## Prompt
Transcribe every record verbatim.

*** Opening of Material for the task ***

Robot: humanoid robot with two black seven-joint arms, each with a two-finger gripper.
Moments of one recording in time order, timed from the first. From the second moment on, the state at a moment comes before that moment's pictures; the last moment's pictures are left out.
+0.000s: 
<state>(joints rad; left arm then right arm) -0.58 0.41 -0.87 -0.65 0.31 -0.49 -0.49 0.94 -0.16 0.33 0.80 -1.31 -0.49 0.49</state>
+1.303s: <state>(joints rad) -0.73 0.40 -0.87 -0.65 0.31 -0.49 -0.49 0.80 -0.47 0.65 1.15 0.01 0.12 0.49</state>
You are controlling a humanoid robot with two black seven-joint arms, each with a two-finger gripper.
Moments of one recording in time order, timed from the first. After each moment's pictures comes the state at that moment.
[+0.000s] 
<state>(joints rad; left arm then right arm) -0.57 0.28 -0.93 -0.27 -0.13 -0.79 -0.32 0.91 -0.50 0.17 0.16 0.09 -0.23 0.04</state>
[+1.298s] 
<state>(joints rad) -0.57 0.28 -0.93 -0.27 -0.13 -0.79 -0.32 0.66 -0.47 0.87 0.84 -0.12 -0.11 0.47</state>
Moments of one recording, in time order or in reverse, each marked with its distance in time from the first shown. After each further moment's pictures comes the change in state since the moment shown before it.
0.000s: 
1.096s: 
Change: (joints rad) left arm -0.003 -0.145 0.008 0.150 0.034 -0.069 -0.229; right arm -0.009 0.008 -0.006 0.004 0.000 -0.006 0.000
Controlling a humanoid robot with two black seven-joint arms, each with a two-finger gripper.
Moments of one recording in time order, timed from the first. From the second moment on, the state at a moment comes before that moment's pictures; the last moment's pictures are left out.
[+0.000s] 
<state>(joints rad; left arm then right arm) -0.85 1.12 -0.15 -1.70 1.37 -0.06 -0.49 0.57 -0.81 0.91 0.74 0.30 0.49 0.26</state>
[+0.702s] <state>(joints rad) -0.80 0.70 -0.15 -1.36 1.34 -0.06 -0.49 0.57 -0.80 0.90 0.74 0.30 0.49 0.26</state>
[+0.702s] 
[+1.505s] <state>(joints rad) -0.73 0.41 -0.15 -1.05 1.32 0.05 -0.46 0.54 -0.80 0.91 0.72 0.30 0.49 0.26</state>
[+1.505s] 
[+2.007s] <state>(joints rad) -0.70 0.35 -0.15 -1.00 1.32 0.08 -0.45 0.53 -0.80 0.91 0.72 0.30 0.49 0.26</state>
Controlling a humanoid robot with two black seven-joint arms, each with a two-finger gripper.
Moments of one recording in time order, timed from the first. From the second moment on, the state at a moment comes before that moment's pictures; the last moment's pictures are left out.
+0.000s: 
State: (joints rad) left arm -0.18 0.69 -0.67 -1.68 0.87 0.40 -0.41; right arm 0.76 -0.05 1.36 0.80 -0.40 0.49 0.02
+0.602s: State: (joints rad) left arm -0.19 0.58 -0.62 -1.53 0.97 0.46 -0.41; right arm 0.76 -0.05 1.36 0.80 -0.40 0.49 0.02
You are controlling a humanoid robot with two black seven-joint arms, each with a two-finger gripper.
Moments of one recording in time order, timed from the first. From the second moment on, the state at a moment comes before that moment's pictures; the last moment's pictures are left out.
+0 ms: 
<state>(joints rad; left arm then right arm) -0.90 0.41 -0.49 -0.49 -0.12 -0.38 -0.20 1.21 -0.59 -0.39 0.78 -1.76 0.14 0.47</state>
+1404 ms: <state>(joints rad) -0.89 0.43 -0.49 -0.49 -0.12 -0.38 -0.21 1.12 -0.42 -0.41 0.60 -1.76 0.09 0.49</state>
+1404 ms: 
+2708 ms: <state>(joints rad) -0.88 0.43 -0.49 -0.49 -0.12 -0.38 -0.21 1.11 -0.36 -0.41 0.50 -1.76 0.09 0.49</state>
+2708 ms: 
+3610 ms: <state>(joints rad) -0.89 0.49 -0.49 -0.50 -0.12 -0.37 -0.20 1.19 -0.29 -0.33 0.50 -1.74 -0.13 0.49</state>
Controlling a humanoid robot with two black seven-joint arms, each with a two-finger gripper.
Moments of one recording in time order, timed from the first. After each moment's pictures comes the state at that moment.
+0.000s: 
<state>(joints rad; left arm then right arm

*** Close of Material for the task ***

## Response to this exercise
Robot: humanoid robot with two black seven-joint arms, each with a two-finger gripper.
Moments of one recording in time order, timed from the first. From the second moment on, the state at a moment comes before that moment's pictures; the last moment's pictures are left out.
+0.000s: 
<state>(joints rad; left arm then right arm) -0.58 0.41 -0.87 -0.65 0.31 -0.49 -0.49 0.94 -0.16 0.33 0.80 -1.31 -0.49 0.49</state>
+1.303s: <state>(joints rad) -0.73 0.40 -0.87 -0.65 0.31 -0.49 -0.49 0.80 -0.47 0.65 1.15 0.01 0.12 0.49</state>
You are controlling a humanoid robot with two black seven-joint arms, each with a two-finger gripper.
Moments of one recording in time order, timed from the first. After each moment's pictures comes the state at that moment.
[+0.000s] 
<state>(joints rad; left arm then right arm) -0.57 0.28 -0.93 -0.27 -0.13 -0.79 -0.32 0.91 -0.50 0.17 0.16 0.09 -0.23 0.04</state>
[+1.298s] 
<state>(joints rad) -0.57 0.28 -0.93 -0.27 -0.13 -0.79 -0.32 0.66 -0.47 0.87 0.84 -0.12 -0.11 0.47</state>
Moments of one recording, in time order or in reverse, each marked with its distance in time from the first shown. After each further moment's pictures comes the change in state since the moment shown before it.
0.000s: 
1.096s: 
Change: (joints rad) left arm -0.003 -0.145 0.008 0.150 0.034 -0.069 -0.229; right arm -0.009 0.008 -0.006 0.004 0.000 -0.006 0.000
Controlling a humanoid robot with two black seven-joint arms, each with a two-finger gripper.
Moments of one recording in time order, timed from the first. From the second moment on, the state at a moment comes before that moment's pictures; the last moment's pictures are left out.
[+0.000s] 
<state>(joints rad; left arm then right arm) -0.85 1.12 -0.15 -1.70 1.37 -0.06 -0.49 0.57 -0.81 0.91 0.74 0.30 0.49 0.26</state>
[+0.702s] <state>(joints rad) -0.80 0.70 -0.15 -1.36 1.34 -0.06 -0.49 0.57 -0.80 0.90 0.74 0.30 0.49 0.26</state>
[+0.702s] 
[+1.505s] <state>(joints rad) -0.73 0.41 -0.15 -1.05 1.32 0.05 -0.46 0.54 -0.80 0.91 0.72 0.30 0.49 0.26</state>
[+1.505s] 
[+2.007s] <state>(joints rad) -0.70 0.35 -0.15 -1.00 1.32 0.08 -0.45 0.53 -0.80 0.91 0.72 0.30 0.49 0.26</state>
Controlling a humanoid robot with two black seven-joint arms, each with a two-finger gripper.
Moments of one recording in time order, timed from the first. From the second moment on, the state at a moment comes before that moment's pictures; the last moment's pictures are left out.
+0.000s: 
State: (joints rad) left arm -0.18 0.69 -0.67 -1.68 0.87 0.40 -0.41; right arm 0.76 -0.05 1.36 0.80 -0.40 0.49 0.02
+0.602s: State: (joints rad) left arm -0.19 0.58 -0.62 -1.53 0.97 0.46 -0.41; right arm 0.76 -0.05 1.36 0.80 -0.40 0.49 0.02
You are controlling a humanoid robot with two black seven-joint arms, each with a two-finger gripper.
Moments of one recording in time order, timed from the first. From the second moment on, the state at a moment comes before that moment's pictures; the last moment's pictures are left out.
+0 ms: 
<state>(joints rad; left arm then right arm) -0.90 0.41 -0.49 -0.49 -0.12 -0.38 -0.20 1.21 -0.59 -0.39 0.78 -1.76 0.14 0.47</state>
+1404 ms: <state>(joints rad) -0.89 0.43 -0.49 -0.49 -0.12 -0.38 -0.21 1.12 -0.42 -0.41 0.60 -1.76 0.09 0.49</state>
+1404 ms: 
+2708 ms: <state>(joints rad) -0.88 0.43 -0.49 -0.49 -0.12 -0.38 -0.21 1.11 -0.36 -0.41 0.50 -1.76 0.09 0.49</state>
+2708 ms: 
+3610 ms: <state>(joints rad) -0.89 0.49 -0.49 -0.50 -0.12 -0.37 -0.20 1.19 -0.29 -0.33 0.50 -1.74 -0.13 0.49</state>
Controlling a humanoid robot with two black seven-joint arms, each with a two-finger gripper.
Moments of one recording in time order, timed from the first. After each moment's pictures comes the state at that moment.
+0.000s: 
<state>(joints rad; left arm then right arm

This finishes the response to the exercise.